(Collection entries)
----

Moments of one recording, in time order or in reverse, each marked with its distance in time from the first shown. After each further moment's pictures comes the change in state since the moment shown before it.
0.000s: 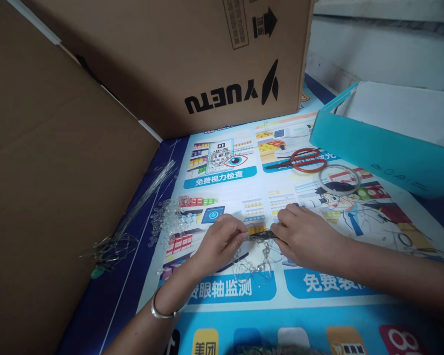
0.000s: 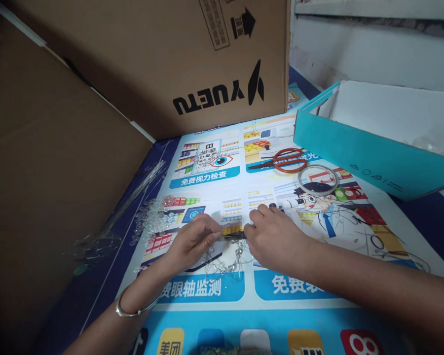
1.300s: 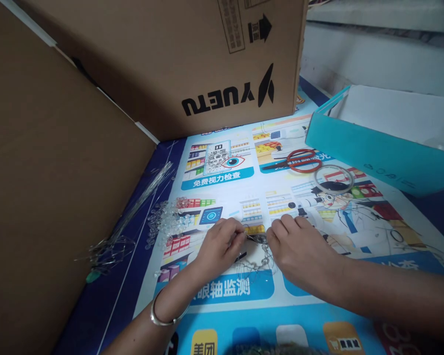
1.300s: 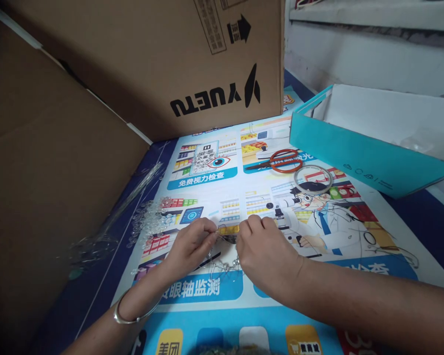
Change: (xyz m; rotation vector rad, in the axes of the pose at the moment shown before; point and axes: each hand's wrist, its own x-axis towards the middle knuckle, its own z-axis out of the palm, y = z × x) left_hand -0.003 0.009 0.007 0.076 0.051 -0.093; right_hand -0.007 -0.035 -0.002 -0.305 0.067 0.034
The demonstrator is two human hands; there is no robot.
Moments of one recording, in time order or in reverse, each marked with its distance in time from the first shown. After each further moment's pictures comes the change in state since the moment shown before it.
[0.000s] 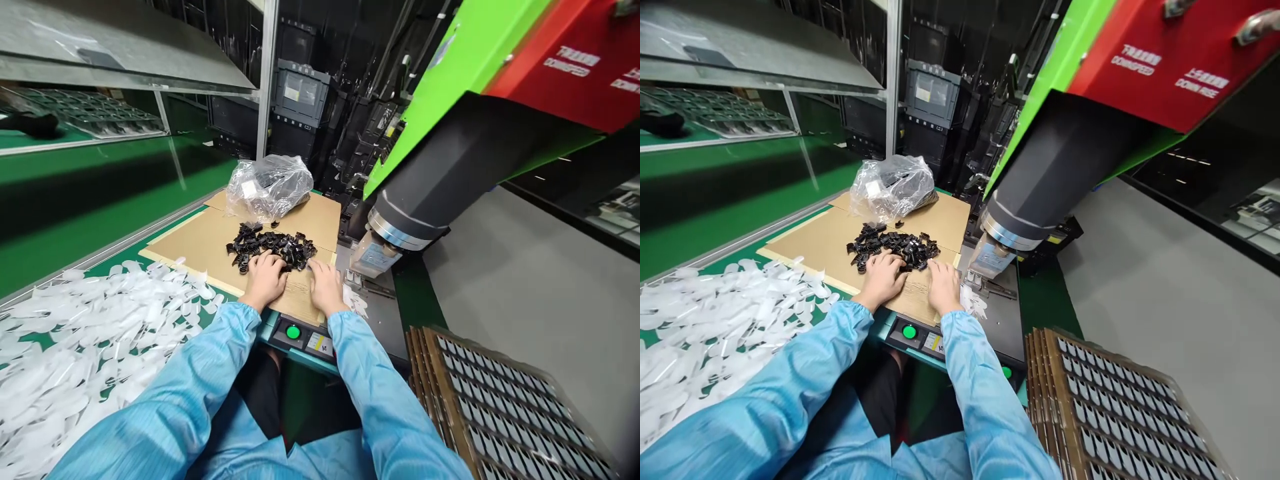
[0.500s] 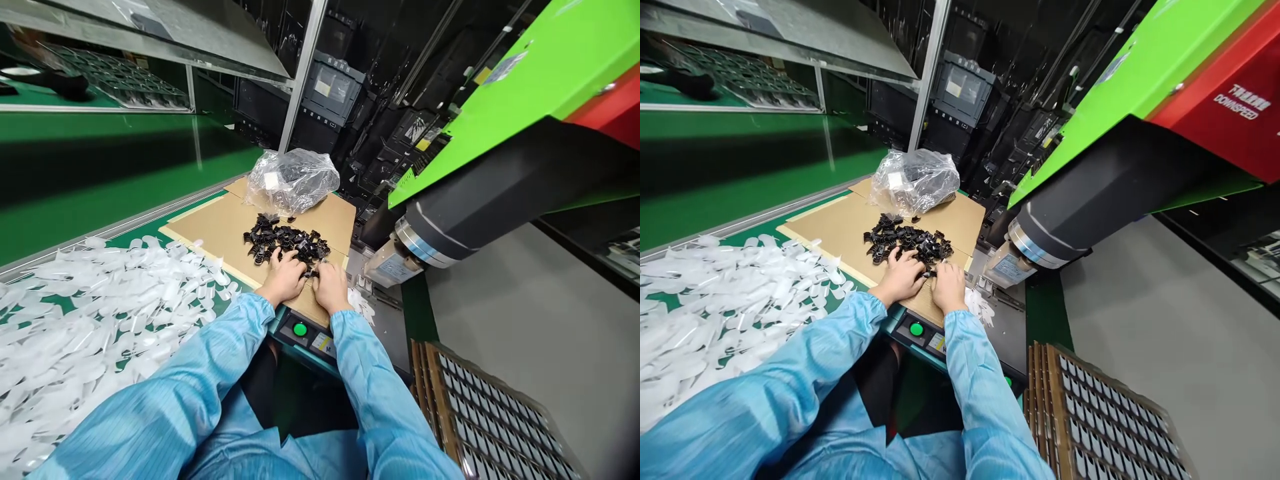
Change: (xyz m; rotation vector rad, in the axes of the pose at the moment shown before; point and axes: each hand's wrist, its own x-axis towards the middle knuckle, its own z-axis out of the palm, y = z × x) left_hand -0.002 0.010 -0.008 -0.037 -0.066 0.142; right_hand 0.021 -0.019 0.006 -0.134 -0.072 -0.052
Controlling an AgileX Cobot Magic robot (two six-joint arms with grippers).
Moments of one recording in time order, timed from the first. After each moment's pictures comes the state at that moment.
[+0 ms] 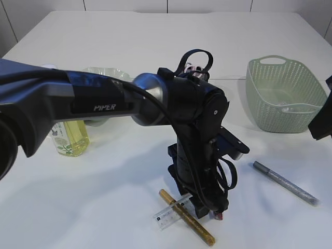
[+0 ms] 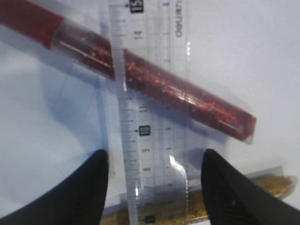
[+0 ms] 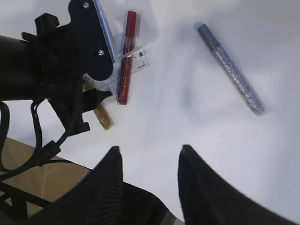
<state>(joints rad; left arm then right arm) -0.88 2.37 -1.81 -0.06 1.08 0.14 -0.02 1.31 -1.08 0.41 1.22 -0.27</state>
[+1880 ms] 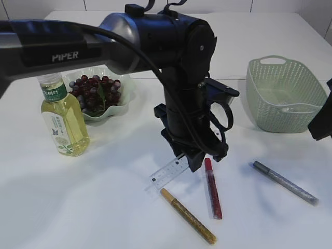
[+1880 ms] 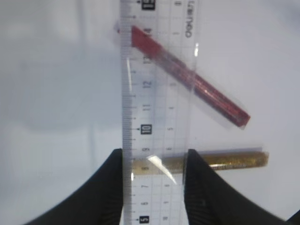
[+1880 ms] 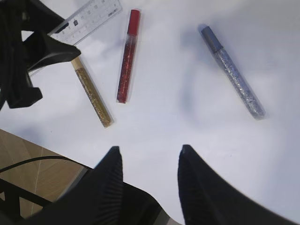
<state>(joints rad) -0.82 2.28 -1.96 -0.05 1.22 0.01 -0.02 1.31 -1.08 0.41 1.22 -0.32</state>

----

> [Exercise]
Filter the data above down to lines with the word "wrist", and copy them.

> [Output for this exercise]
Change: (xyz m; rotation vector rad, in the axes of the pose at the moment shown before; point and axes: each hand's wrist, its own x-axis towards the middle knuckle, its own z-axis out of the palm, y = z × x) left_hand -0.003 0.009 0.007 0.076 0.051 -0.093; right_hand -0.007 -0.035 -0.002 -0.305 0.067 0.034
Change: (xyz m; rotation vector rad, in the axes of the pose at the moment shown before; point and axes: each hand's wrist, its own x-axis towards the middle knuckle, its own z-axis out of the palm, y = z × x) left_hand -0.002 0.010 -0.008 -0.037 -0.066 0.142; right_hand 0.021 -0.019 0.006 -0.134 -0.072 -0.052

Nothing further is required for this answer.